International society of sports nutrition position stand: Beta-Alanine All studies were conducted on young men and provided a BA dose of 6. In addition, humans acquire beta-alanine through the consumption of foods such as poultry and meat. Carnosine concentrations tend to be higher in males compared to females [ 15 ], and in fast-twitch compared to slow-twitch muscle fibers [ 16 — 18 ]. The panel concluded that there was insufficient evidence to recommend the use of beta-alanine by military personnel [ 78 ]. Download citation. Chung, W.
REVIEW article Bayesian forest plot of multilevel meta-analysis with non-controlled effect sizes. J Appl Physiol 4 — Centenary of Gulewitsch's discovery. But there are health reasons as well. Stuerenburg HJ, Kunze K Concentrations of free carnosine a putative membrane-protective antioxidant in human muscle biopsies and rat muscles. The impact of taurine- and beta-alanine-supplemented diets on behavioral and neurochemical parameters in mice: antidepressant versus anxiolytic-like effects. The Local Ethical Committee approved the study and all subjects gave their consent in writing after the purpose of the study and the risks involved had been explained.
Metabolism support for mens health supplement connoisseurs, beta-alanine and ccarnosine have a relationship worth exploring.

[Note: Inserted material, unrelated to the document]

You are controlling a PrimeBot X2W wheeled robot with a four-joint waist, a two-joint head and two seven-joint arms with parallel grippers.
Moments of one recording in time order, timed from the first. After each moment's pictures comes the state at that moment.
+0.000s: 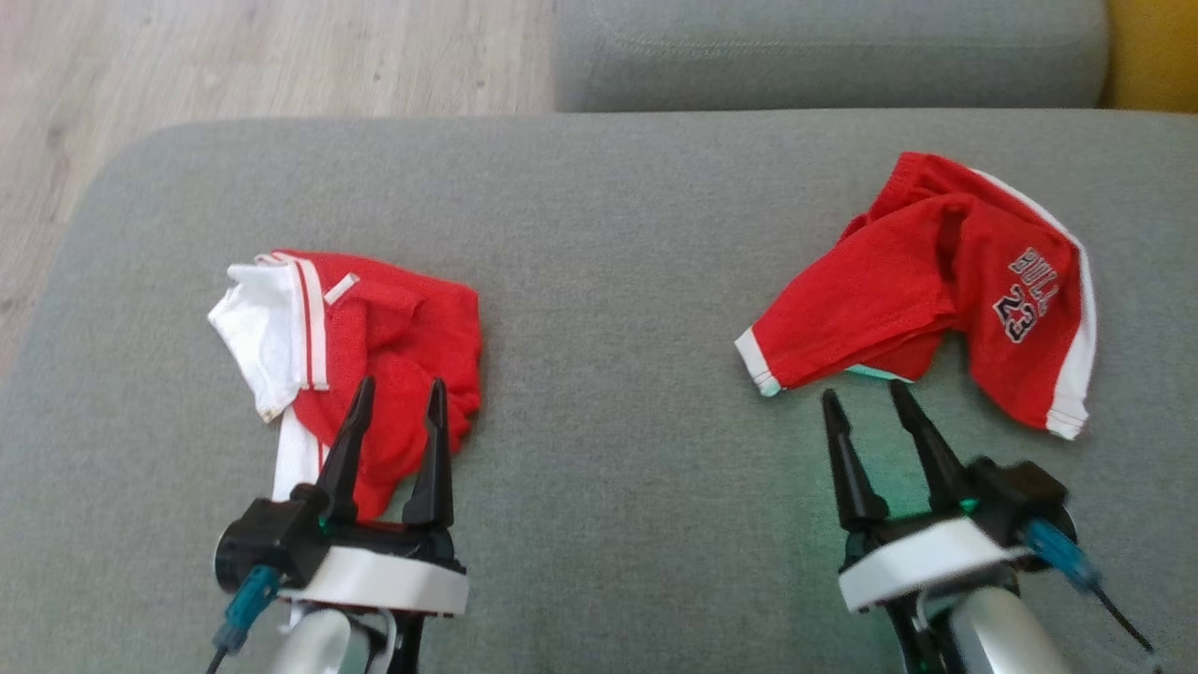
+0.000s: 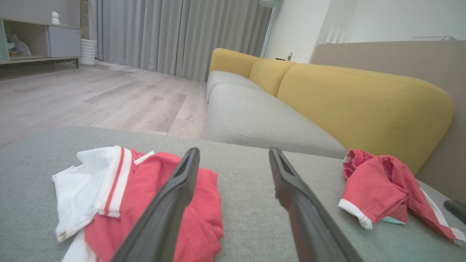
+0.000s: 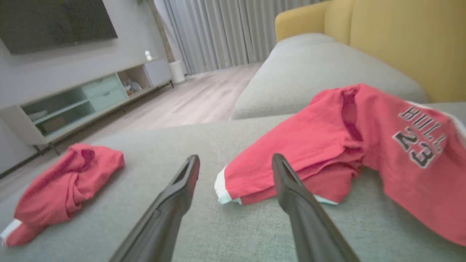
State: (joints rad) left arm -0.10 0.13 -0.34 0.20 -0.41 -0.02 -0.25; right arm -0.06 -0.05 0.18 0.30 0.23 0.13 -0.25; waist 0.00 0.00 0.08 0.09
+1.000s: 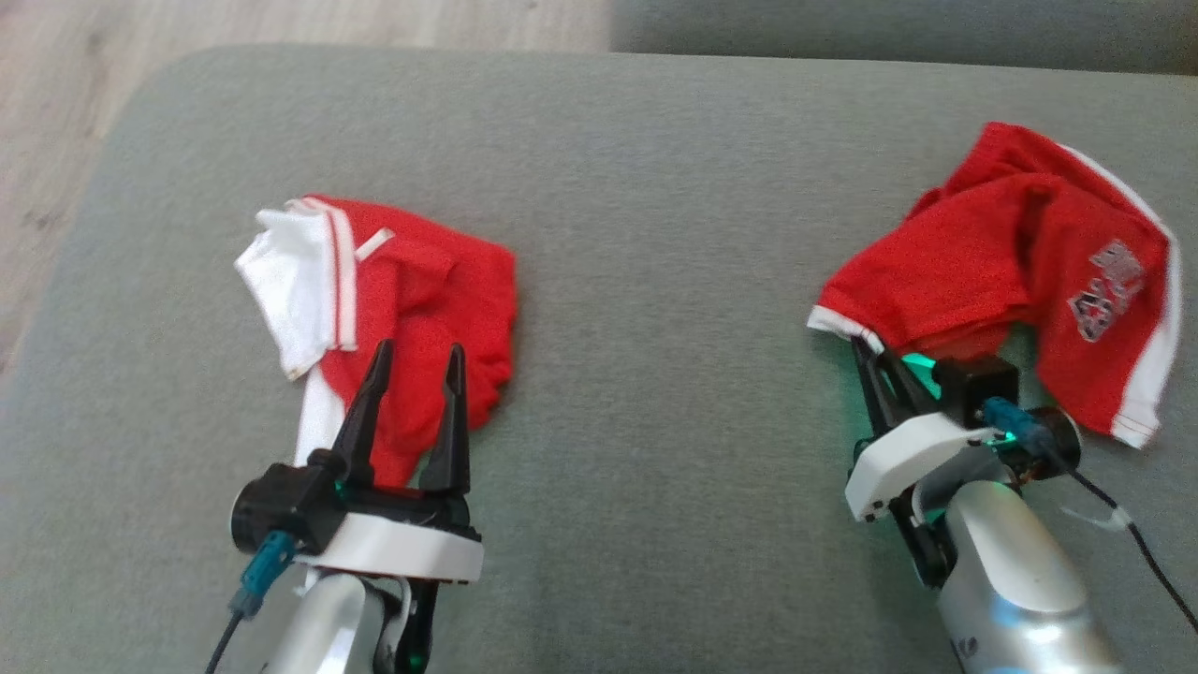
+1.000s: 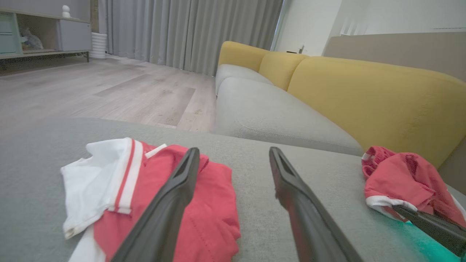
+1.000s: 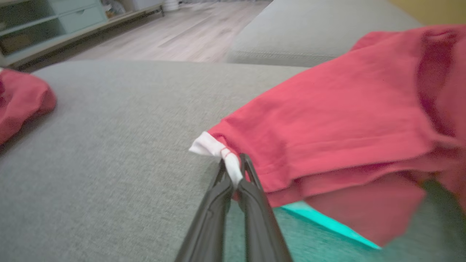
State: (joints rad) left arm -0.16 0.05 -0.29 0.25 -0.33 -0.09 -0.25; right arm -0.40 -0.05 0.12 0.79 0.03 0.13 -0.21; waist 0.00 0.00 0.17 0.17
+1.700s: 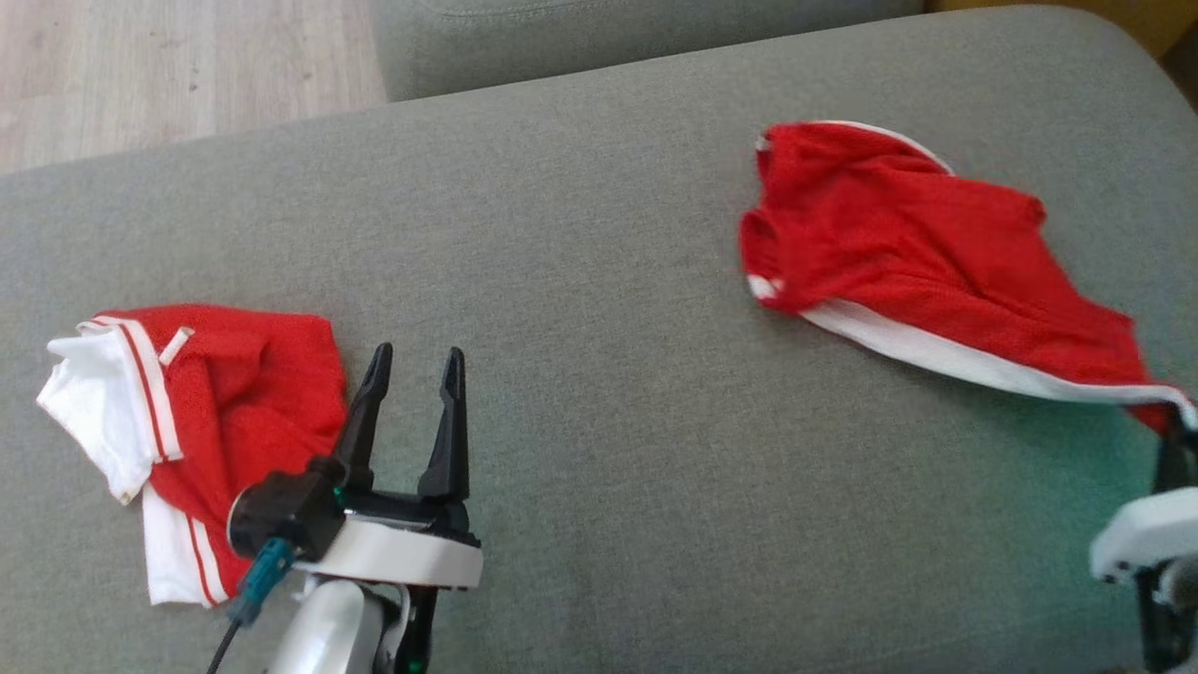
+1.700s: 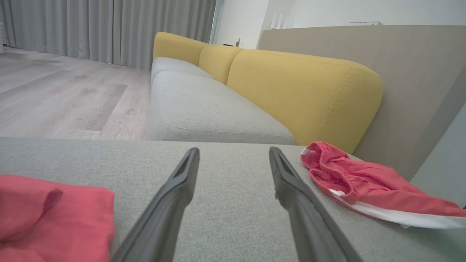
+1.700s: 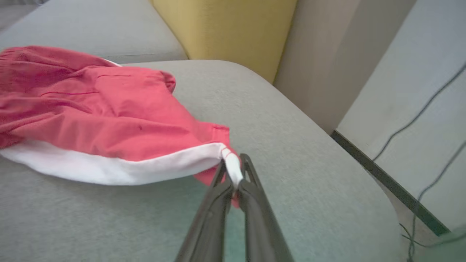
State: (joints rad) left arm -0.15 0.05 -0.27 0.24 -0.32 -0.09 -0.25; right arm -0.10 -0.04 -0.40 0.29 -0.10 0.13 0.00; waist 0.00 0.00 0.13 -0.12
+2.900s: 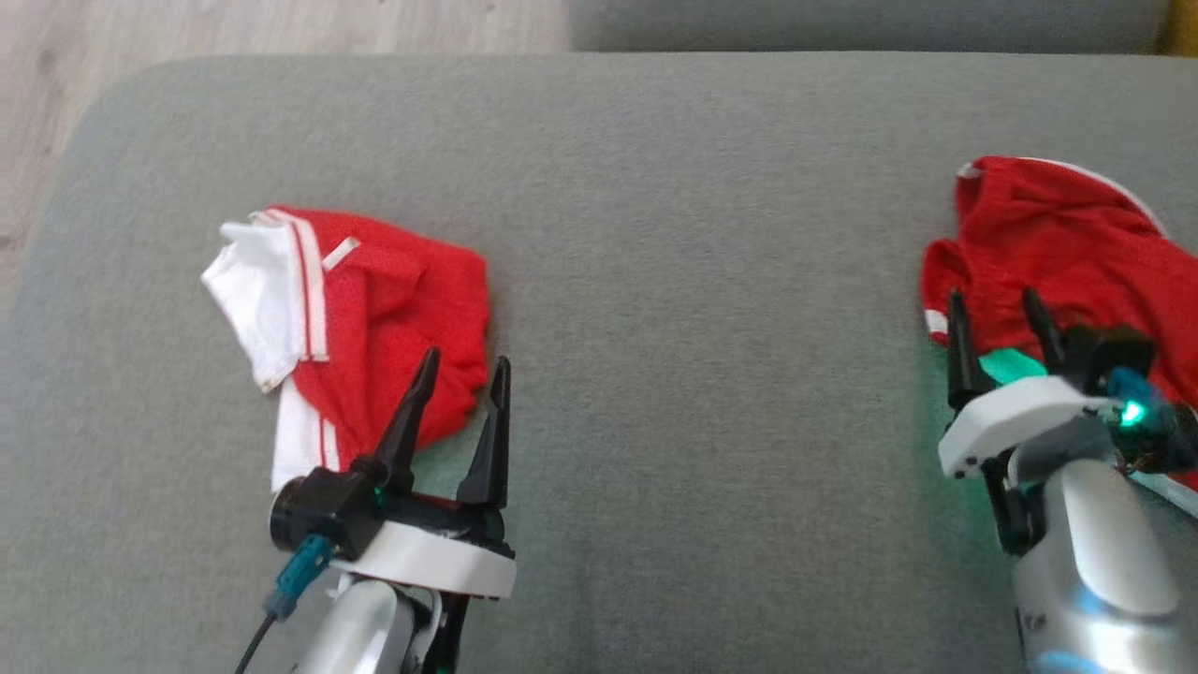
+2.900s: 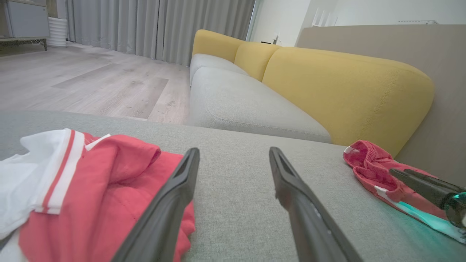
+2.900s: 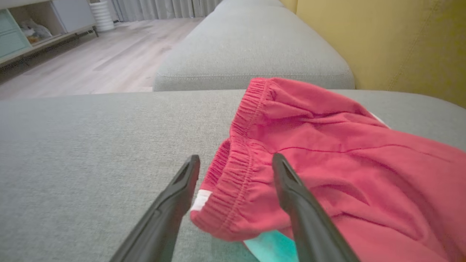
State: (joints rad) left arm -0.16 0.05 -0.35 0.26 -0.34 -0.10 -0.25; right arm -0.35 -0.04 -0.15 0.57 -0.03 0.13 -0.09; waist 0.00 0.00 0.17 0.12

Beta-alanine and muscle carnosine levels Bfta-alanine Coconut Oil for Cooking reach peak performance musc,e high-intensity exercise, and beta-alanine farnosine boost carnosine levels in muscle. Beta-alanine also known as b-alanine, β-alanine, and a carnosine precursor is an amino acid produced in the liver. It differs structurally but not chemically from its more abundant counterpart L-alpha-alanine. L-alpha-alanine is one of the most abundant nonessential amino acids in the body.